Michele Stanley, vice president of government and regulatory affairs at the National Stone, Sand and Gravel Association, said that the streamlining measure will boost its members “by enhancing permit streamlining and eliminating duplicative permitting applications, without sacrificing environmental protection and diligent review.”

The DOT has the heaviest lift of any agency, tasked with doling out hundreds of billions of dollars in grants and loans to overhaul roads and bridges, rail, public transit, and ports.

Only states, municipalities and other government entities are eligible to apply for most transportation grants, likely shifting companies’ lobbying efforts from Washington, D.C., to the state and local level as they compete for lucrative contracts.
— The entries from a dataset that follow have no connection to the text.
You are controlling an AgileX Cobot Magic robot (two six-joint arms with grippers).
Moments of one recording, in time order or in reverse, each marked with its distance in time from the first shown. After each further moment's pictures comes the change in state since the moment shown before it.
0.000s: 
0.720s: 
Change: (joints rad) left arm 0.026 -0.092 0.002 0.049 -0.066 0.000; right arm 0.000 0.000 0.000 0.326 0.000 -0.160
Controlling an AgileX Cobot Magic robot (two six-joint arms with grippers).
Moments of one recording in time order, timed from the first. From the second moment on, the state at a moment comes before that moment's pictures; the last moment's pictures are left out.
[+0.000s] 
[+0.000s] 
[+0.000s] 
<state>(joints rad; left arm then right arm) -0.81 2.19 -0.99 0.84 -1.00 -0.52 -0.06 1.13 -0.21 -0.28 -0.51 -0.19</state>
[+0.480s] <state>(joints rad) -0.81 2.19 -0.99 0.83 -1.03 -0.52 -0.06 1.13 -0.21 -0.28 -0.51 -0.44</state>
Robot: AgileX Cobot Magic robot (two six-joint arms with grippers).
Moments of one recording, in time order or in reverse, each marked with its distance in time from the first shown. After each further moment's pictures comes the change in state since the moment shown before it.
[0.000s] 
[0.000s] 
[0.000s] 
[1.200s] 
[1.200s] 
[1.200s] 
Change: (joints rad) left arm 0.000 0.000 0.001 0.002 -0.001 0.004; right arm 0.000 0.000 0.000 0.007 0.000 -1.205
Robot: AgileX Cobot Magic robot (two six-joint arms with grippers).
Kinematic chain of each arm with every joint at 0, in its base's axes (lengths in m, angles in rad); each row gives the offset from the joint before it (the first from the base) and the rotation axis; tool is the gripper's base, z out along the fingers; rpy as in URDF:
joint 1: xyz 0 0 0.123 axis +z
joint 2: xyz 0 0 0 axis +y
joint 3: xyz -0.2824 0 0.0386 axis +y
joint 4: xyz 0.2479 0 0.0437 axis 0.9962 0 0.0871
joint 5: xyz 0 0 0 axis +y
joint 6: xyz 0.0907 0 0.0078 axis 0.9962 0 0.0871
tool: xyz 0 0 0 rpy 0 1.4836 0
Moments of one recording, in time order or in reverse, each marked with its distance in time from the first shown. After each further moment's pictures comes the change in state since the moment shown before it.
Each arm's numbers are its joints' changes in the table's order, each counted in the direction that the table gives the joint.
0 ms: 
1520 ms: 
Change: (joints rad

Construction groups are pushing state legislators and local officials to fully match federal dollars to ensure all of the possible transportation projects get funded.

“It’s going to be very important for DOT to inform states about what is in this legislation and get this right early in terms of implementation,” said Jay Hansen, executive vice president for advocacy at the National Asphalt Pavement Association. “Because if you get it wrong, you lose a construction season and nobody wants that.”